Download starter code

Write a method called count_unique_words that takes a file name and returns the number of unique tokens that appear in that file. Remember a token is a sequence of characters separated by spaces.

For example, suppose we had a file called song.txt that had the following contents.

I'm just goin' to the store, to the store
I'm just goin' to the store
You might not see me anymore, anymore
I'm just goin' to the store

If we called count_unique_words('song.txt') , it would return 14. This is because it contains the unique words ["I'm", "just", "goin'", "to", "the", "store,", "store", "You", "might", "not", "see", "me", "anymore,", "anymore"] . Notice that the tokens 'store,' and 'store' are different since they are not equal. This is intentional since we don’t want you to worry about removing punctuation.

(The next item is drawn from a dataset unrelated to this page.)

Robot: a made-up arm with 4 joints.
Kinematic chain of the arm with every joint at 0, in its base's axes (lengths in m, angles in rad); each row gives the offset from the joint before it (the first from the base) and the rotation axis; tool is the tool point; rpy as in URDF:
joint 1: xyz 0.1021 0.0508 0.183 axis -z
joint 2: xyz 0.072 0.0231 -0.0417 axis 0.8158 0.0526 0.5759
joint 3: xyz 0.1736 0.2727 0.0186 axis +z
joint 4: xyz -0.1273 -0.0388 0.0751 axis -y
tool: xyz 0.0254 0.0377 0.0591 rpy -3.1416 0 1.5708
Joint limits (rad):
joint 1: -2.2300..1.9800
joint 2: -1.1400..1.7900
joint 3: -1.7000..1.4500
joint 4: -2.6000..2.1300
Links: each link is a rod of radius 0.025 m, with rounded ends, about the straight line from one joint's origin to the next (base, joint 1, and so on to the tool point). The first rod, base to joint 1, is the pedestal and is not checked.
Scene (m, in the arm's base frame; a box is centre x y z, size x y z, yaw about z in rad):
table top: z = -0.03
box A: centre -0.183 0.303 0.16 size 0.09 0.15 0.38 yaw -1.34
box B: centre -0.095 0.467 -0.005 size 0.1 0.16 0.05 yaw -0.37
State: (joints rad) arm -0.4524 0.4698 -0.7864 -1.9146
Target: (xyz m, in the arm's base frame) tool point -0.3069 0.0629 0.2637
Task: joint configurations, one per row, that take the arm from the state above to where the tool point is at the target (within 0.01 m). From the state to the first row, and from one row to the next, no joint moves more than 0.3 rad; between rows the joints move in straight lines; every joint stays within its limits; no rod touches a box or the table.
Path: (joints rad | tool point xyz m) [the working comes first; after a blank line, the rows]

Hint: Try to tackle this problem in parts. Start by writing the starter code like the function header and the code to go through the file word-by-word. Then think about how to store data so that you can answer how many words are unique. Is there some structure we learned that lets you store values?

Note

Some of you might be familiar with other data structures in Python called a set or dict and could help you solve this problem. We will learn about those in Lesson 5 and 6 so we don’t want you using those quite yet! Focus on using the material we have learned so far!